Institut de Biochimie et Génétique Cellulaires, UMR CNRS 5095, F-33077, Bordeaux, F.

  Abstract

Mitochondria, the centers of cellular energy production, have transferred the majority of their own genetic material to the nuclear genome during evolution. Yet a handful of genes remain in all mitochondrial genomes, despite their susceptibility to damaging by metabolic byproducts and mutations. The consequences of mtDNA mutations are significant: they are implicated in a range of severe diseases, and the mutations accumulated during a lifetime are believed to lead to neurodegenerative disorders and the ageing process itself. This raises the question of why the mitochondrial genome still exists, despite the potentially severe consequences on fitness in all eukaryotes, and what are the cellular processes that limit or support mitochondrial gene expression from the nucleus?
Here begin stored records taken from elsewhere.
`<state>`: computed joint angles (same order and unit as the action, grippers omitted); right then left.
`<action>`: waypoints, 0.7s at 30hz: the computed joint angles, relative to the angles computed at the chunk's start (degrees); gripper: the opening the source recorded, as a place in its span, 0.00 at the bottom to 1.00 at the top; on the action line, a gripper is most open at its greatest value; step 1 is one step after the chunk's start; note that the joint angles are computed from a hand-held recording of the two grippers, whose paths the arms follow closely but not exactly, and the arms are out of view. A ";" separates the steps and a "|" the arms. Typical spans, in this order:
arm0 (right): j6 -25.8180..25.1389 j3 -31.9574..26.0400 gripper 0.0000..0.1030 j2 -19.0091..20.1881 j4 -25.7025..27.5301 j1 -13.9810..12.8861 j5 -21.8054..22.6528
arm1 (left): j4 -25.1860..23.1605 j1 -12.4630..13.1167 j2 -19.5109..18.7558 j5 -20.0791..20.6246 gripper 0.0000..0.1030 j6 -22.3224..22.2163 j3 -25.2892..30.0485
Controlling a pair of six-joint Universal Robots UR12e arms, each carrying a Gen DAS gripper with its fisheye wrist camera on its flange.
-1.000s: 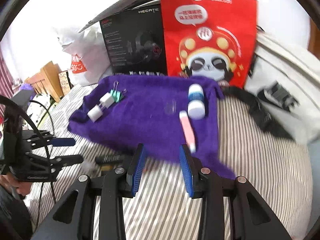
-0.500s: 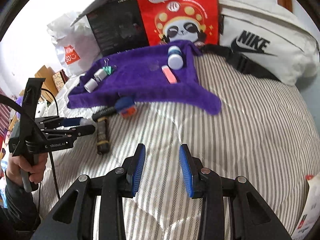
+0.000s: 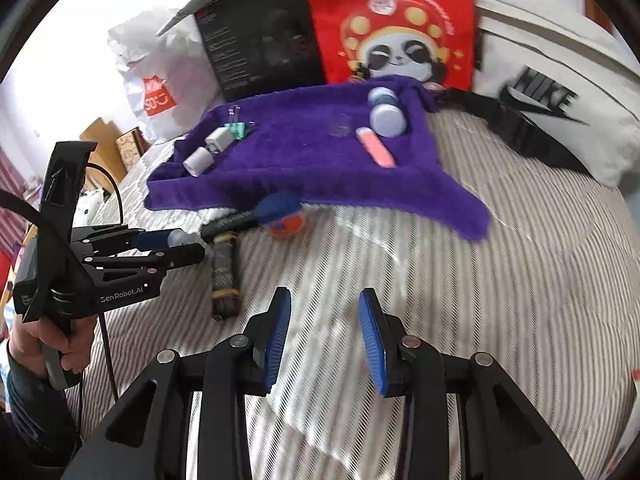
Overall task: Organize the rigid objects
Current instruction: 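Grasp the grey cylinder with the left gripper while the right grasps the blue-lidded jar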
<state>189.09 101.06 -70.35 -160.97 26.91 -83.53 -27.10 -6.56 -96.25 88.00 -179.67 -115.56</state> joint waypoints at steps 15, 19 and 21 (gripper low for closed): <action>-5.73 -7.50 0.45 6.84 1.81 1.95 -1.92 | 1.02 4.31 1.77 -0.96 0.33 -2.64 -2.89; -5.62 -7.83 0.45 7.46 0.69 2.00 -2.14 | 1.79 4.19 1.70 -0.90 0.33 -2.77 -3.10; -5.97 -8.29 0.45 7.89 0.33 2.15 -2.48 | 2.06 4.32 1.82 -1.18 0.33 -2.84 -3.29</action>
<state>183.12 92.77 -62.46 -160.64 29.06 -86.00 -25.05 -2.24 -94.43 86.82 -182.51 -118.85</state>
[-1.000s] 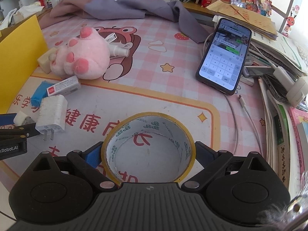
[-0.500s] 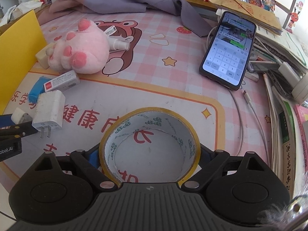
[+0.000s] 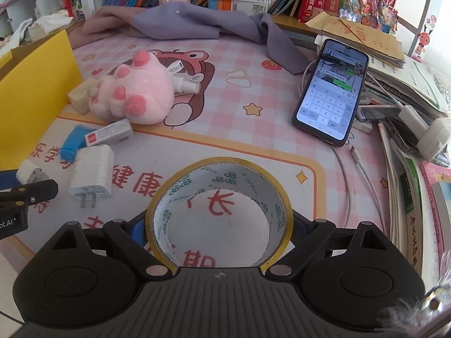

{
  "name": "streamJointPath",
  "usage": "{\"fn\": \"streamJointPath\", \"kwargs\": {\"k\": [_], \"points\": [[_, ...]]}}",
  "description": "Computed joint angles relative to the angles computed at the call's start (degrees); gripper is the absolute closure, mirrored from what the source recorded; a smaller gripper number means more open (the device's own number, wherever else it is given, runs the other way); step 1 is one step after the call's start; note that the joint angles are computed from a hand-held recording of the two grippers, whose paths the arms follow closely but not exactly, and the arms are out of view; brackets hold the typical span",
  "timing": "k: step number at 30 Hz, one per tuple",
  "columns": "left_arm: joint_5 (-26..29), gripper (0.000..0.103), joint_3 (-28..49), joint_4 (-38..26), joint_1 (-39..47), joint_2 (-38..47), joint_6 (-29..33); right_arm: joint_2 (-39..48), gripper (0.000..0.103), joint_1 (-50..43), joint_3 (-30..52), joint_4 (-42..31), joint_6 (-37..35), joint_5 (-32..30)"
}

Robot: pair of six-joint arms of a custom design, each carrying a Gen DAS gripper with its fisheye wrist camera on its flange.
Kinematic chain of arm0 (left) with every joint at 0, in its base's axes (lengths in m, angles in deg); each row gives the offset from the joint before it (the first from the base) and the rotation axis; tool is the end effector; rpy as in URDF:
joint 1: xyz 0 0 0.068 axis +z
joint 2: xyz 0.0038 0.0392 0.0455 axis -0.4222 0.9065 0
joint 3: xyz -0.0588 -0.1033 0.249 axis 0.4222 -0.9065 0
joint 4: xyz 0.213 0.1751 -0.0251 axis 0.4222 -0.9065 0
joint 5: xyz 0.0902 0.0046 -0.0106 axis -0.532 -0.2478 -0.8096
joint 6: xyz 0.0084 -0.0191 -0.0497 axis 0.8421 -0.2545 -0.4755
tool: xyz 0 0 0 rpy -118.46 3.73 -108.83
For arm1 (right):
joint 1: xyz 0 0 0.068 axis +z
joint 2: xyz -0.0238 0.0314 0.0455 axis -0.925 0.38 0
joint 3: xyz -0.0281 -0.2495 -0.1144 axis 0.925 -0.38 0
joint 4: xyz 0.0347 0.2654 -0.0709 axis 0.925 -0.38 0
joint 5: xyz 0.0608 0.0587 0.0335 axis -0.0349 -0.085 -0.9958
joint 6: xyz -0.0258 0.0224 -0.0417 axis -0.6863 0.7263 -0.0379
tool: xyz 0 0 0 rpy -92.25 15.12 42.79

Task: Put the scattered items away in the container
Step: 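Lift the adapter and tape roll and carry both over the yellow box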

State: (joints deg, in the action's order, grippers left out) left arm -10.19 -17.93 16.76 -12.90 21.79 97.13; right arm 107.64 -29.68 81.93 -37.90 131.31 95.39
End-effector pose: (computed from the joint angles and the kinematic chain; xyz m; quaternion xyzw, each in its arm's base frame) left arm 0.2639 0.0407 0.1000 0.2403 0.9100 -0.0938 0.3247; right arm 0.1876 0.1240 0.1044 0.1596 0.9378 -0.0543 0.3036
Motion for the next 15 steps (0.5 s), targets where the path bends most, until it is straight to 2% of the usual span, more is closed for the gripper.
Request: {"fn": "streamJointPath", "kwargs": {"k": [9, 15], "points": [[9.4, 0.061, 1.0, -8.2, 9.6, -2.7, 10.5, 1.7, 0.012, 12.2, 5.8, -12.1, 15.6, 7.2], [15.0, 0.061, 4.5, -16.4, 18.5, -1.5, 21.5, 7.6, 0.012, 19.6, 13.9, -20.8, 25.3, 10.6]]}}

These questions can be answered by synthetic ``allotopic'' expression of these genes from the protected environment of the nucleus. Yeast is uniquely suited to study this problem because it is one of few organisms where mtDNA can be manipulated, and is amenable to genomic and synthetic biology techniques. Using this approach, we found that successful transfer of mtDNA to the nucleus requires adaptations not only in the allotopic protein, but also in several cellular processes to protect it from degradation both outside and inside the organelle.